Back to birding. This morning, Wednesday, September 26th, we went to San Joaquin Wildlife Sanctuary in Irvine to look for the Virginia, no, not warbler, Virginia Rail.
As we were walking out to pond D, I reminisced where I had seen the rail in past years, the east side, along the back and over on the west end. We scanned the back, walked forward a few feet and started to scan the east side along the reeds. There it was, sitting out on the mud! 654 John got pics even. After a few minutes, it had slunk back into the reeds and a Sora strolled out.

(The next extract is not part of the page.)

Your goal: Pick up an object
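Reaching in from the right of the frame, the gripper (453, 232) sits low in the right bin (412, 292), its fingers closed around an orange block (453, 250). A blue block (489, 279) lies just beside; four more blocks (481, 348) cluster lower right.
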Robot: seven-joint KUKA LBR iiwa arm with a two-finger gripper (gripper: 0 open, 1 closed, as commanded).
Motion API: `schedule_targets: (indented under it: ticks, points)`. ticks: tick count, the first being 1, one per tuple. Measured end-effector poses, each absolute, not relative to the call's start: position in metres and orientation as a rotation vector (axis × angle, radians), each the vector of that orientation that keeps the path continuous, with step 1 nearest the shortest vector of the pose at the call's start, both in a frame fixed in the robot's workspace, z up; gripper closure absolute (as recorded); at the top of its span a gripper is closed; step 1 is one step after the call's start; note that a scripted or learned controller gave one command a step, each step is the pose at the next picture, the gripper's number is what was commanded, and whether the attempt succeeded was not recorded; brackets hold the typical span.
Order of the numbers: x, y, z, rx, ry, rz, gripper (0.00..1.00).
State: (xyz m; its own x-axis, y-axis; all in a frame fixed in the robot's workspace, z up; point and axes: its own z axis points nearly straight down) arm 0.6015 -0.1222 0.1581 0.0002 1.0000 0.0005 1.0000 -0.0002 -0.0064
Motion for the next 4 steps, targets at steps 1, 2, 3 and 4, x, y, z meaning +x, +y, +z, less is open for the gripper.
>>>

A few weeks ago, while we were gone, of course, a Virginia's Warbler was reported at Huntington Beach Central Park. Maybe it was worth a walk-about. There were some Orange-Crowned Warblers and I got a glimpse and chirrup of a Western Tanager, but not much else. We searched the trees near the library for Great Horned Owls. I am not supposed to get a lot of exercise for a few weeks, so I asked John to continue the circle around the park while I went back to the cafe to wait.
We parted. I walked back several yards and met a guy with binoculars. 'Sure, the owls are roosting right around here.' It took us a while to find the owls and by then it was too late to chase after John. So I walked back to the cafe to wait. After John got there, we walked back to the corner, I found the owls again and John got some pictures. Yes, he has already heard them for the year. Still it was great to get a visual and pictures.
Just another time we could have used our cell phones to connect and neither of us were carrying!
A little like Pale Male of Central Park in NYC, a lot of non-birders know of the owls and keep tabs on their activities. A couple passing by said that they had come at night to watch the owls hunt and that this spring there were three fledglings. I think there has been an owl family at the library continuously for several decades. The city even modified remodeling plans to avoid disturbing the owls.